This place can be acceded walking or by different means of transport.
From downtown take Hidalgo street, and in its intersection with Benito Juárez street is the Núñez Garden. Surrounding it by its south part you can access Revolución street and the Temple is in the west flank of the mentioned garden.
When disappearing in the middle of century XIX the Old Mercedario Convent and its chapel of our Lady of the Mercedes Captives Redeeming, which occupied the half west of the frontal block to Cathedral, where today is the Municipal Palace, the illustrious priest José Ramón Arzac proposed and directed the construction of the new temple of the Mercy, initiated in 1871.
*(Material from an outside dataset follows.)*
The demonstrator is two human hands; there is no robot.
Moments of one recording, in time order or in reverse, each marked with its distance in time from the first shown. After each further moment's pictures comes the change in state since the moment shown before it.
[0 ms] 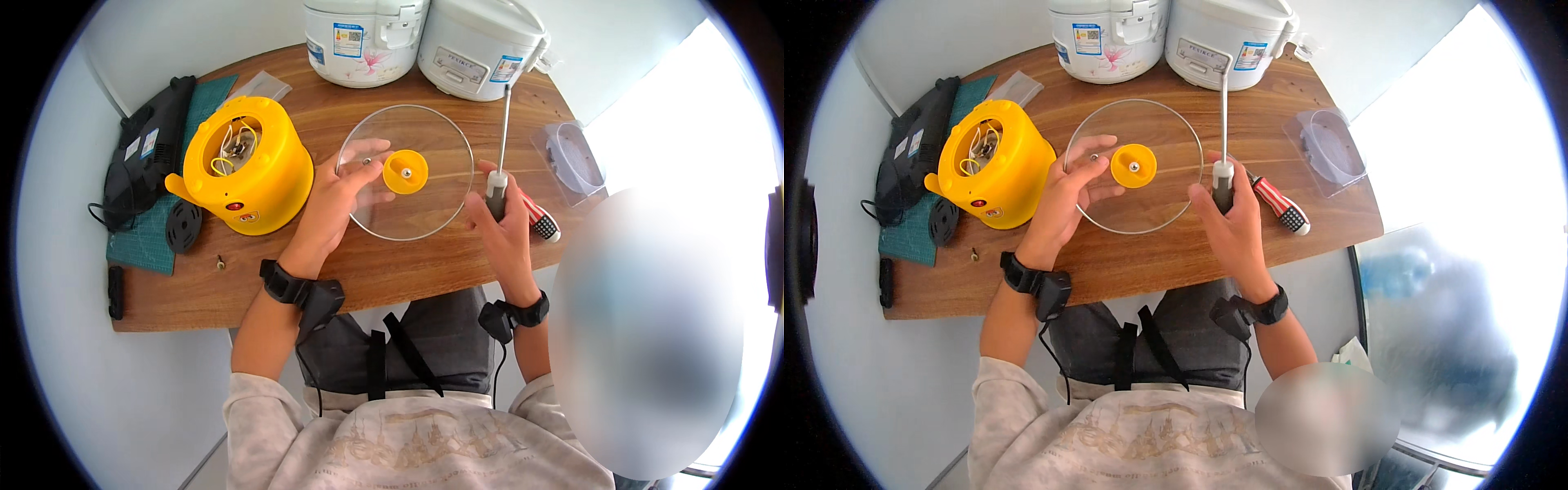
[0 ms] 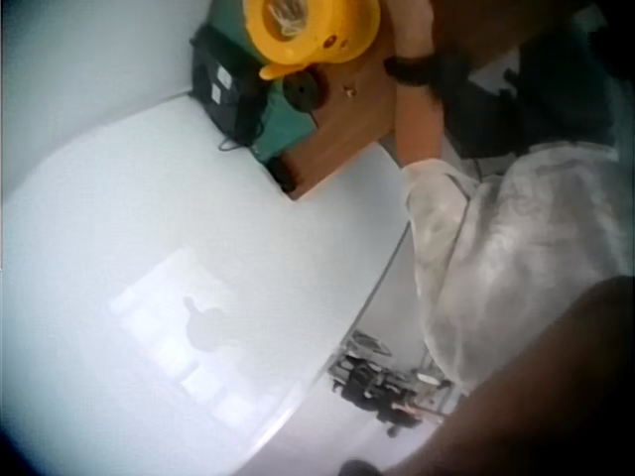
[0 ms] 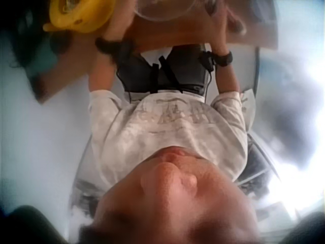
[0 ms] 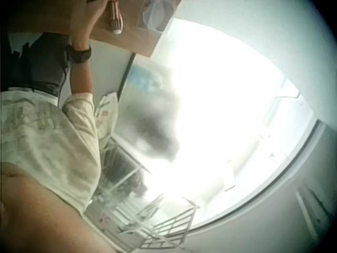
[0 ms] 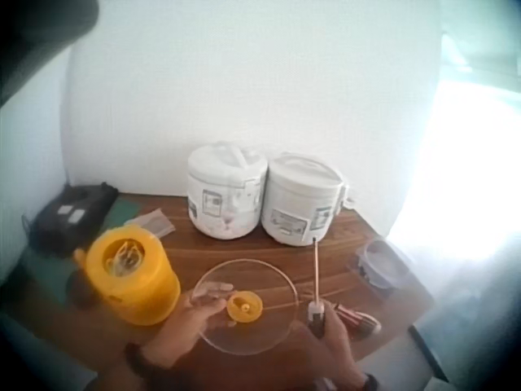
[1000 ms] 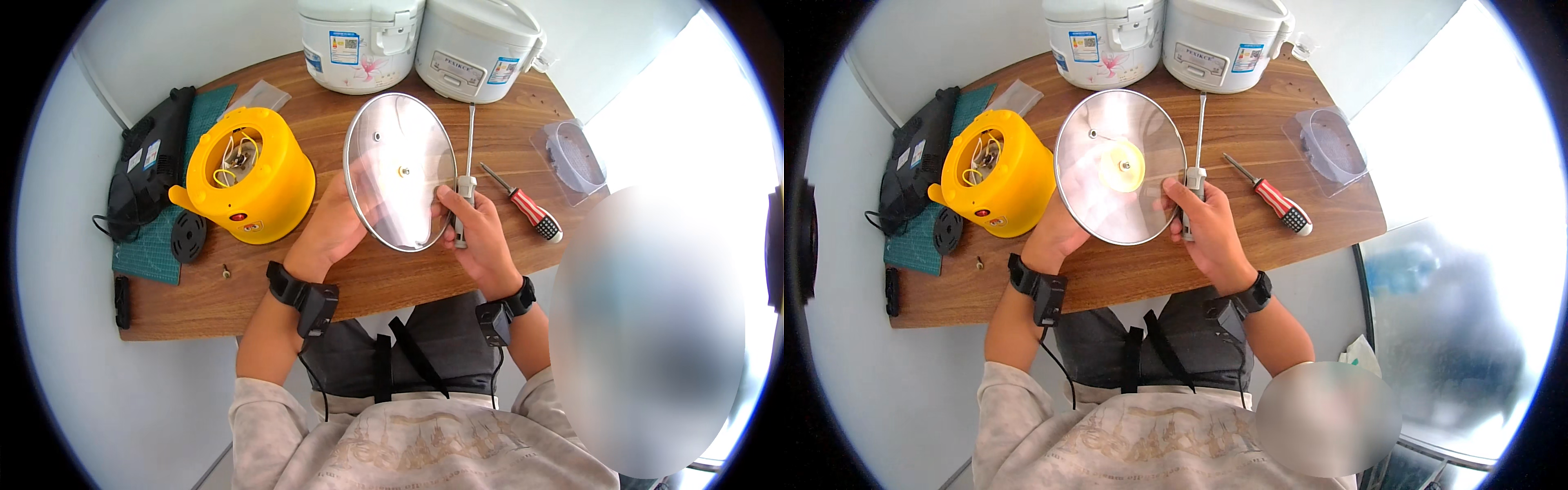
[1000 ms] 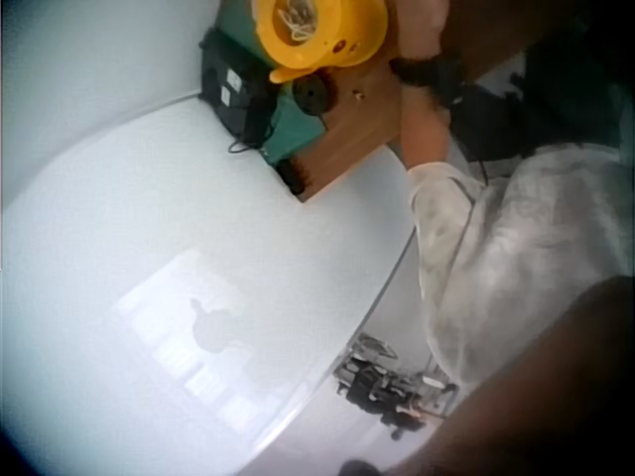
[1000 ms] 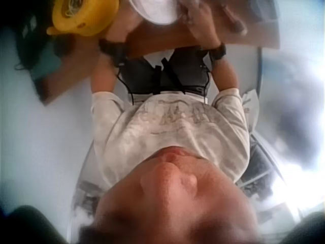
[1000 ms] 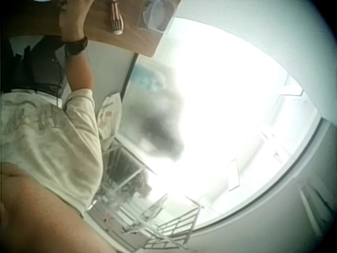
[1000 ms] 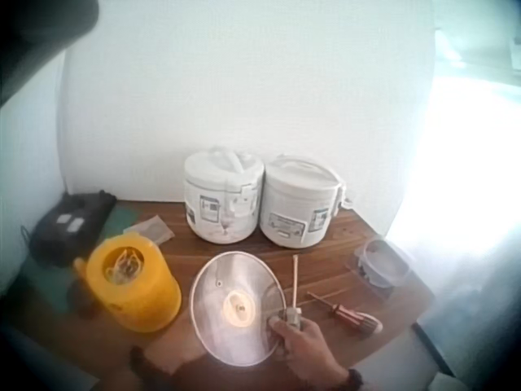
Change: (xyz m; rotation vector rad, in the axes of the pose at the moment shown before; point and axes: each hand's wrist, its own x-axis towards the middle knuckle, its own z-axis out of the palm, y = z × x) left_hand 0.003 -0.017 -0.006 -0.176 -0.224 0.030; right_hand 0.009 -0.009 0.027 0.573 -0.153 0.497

It is one of the few Temples in the city constructed of stone. It is said that the material was carried by hand by the faithfuls from the near stream of the Manrique, three blocks to the west. Perhaps that was the reason of the slow progress of its construction, as much, that 60 years later an earthquake threw down the cupola, when the construction had not been finished. Soon its reconstruction began, although to the same rate; so that 10 years later, when the 1941 earthquake came, it remained unfinished.
It have only been conserved of the project and its original construction, parts of the lateral walls and the facade. This is characterized for having two volumes, with the access finished off in half point arc and flanked by twin columns of doric order; the bay of access is framed with molded quarrying and a half point arc, demonstrating the key, conserves its original carpentry with reduced arc. This body is finished off with entablature with stonecutting cornice.
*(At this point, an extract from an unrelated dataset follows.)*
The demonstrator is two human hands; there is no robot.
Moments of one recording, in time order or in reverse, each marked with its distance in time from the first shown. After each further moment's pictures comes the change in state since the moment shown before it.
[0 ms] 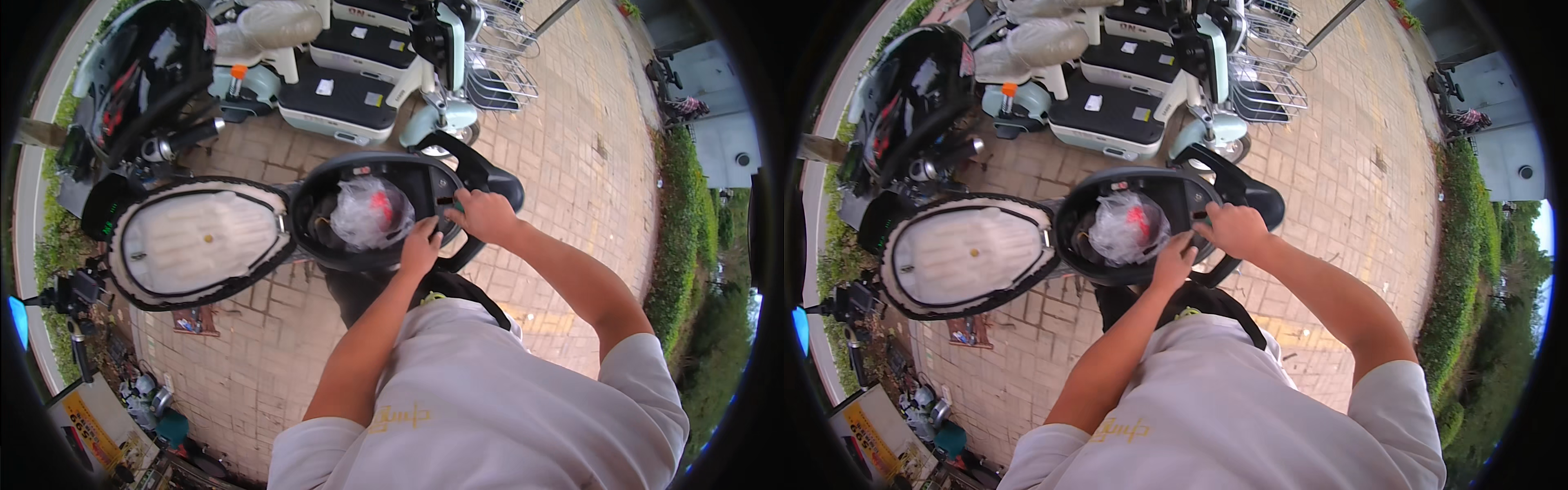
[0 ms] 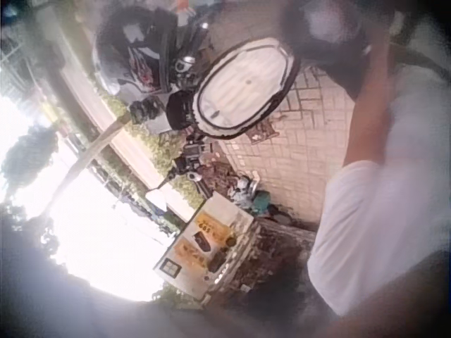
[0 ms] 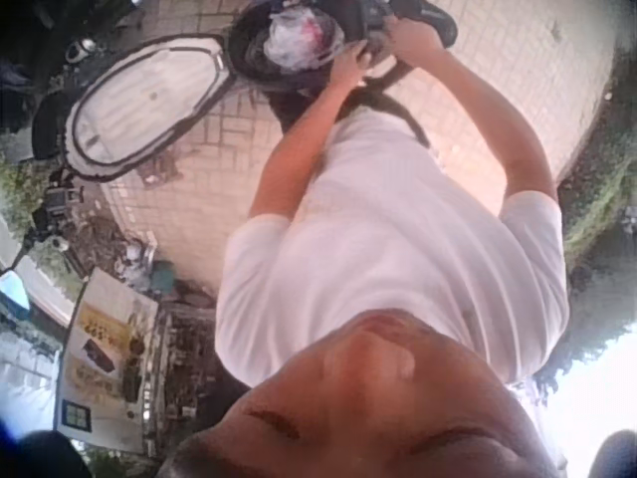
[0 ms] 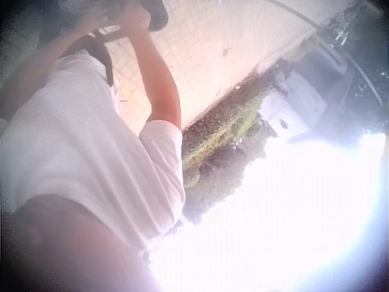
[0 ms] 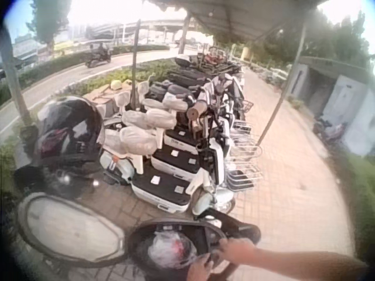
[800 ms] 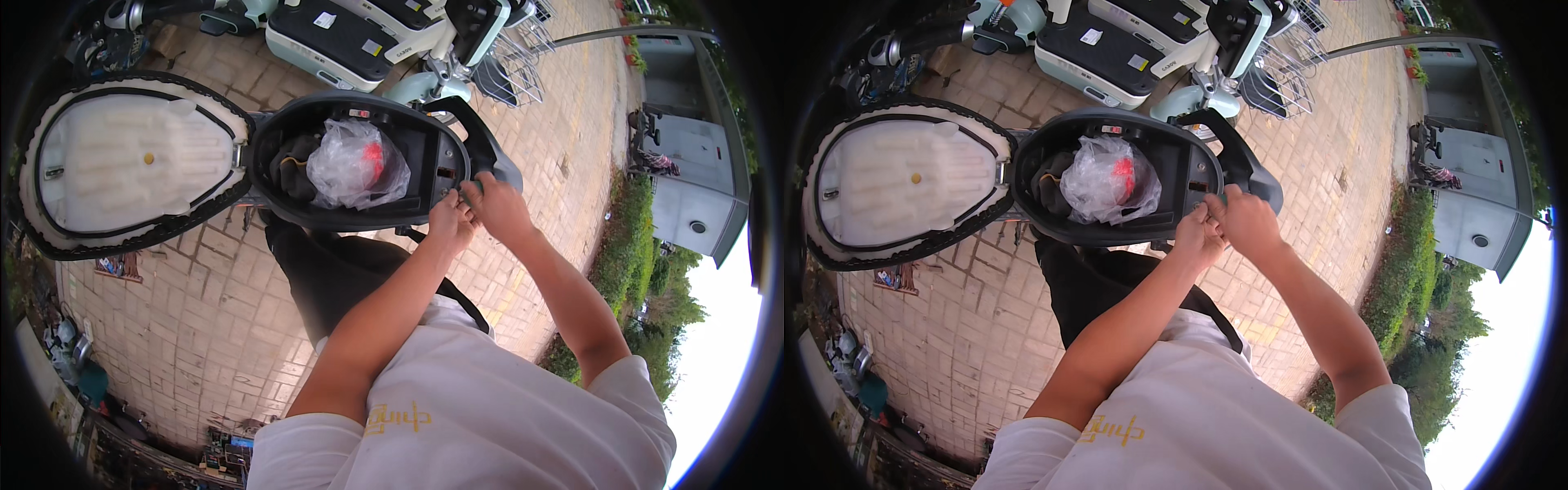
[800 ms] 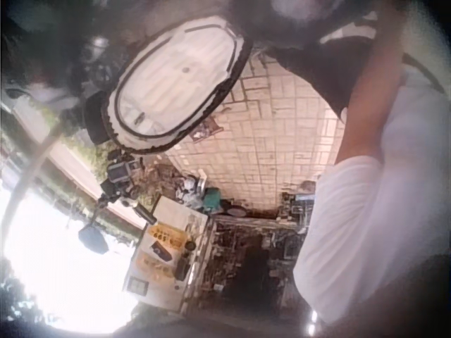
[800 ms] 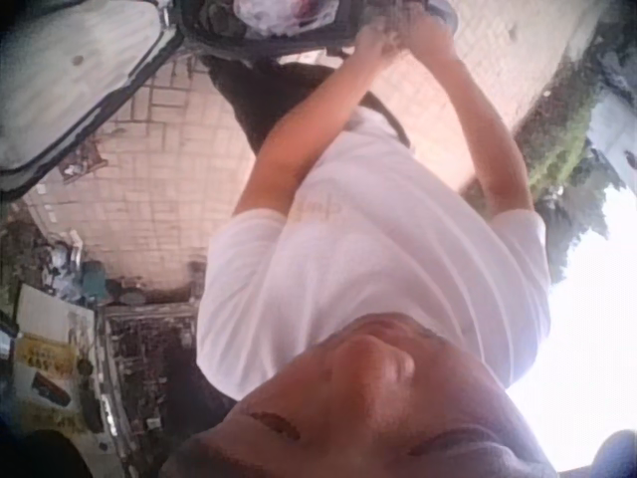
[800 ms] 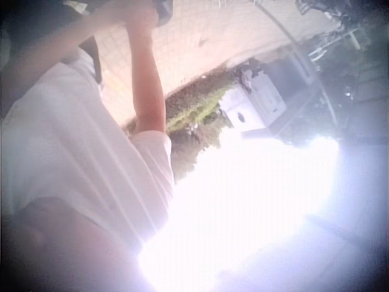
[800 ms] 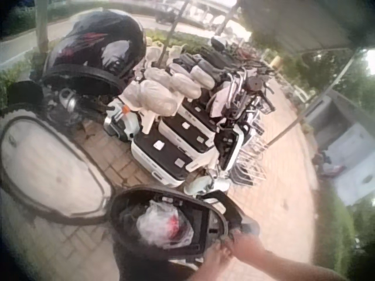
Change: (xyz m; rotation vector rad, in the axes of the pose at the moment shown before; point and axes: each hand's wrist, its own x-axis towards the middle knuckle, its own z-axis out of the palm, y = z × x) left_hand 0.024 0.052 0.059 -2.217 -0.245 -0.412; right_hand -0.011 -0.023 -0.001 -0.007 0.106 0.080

The second body is also flanked by two pilasters with plinth and two twin Ionian columns to each end. It preserves a window bay of the choir, with vitral, framed in put molded quarrying and bent roof, demonstrating the key, this body displays a pinnacle in a fronton way. In its ends it displays an apparent stone entrecalle (space or groove between two moldings), with an óculo in each side. The right entrecalle is finished off by a bell tower; the left one is unfinished. By Madero street, it displays in the atrium a secondary access with an iron door covered with lead. There is a well with a curbstone towards the north of this access.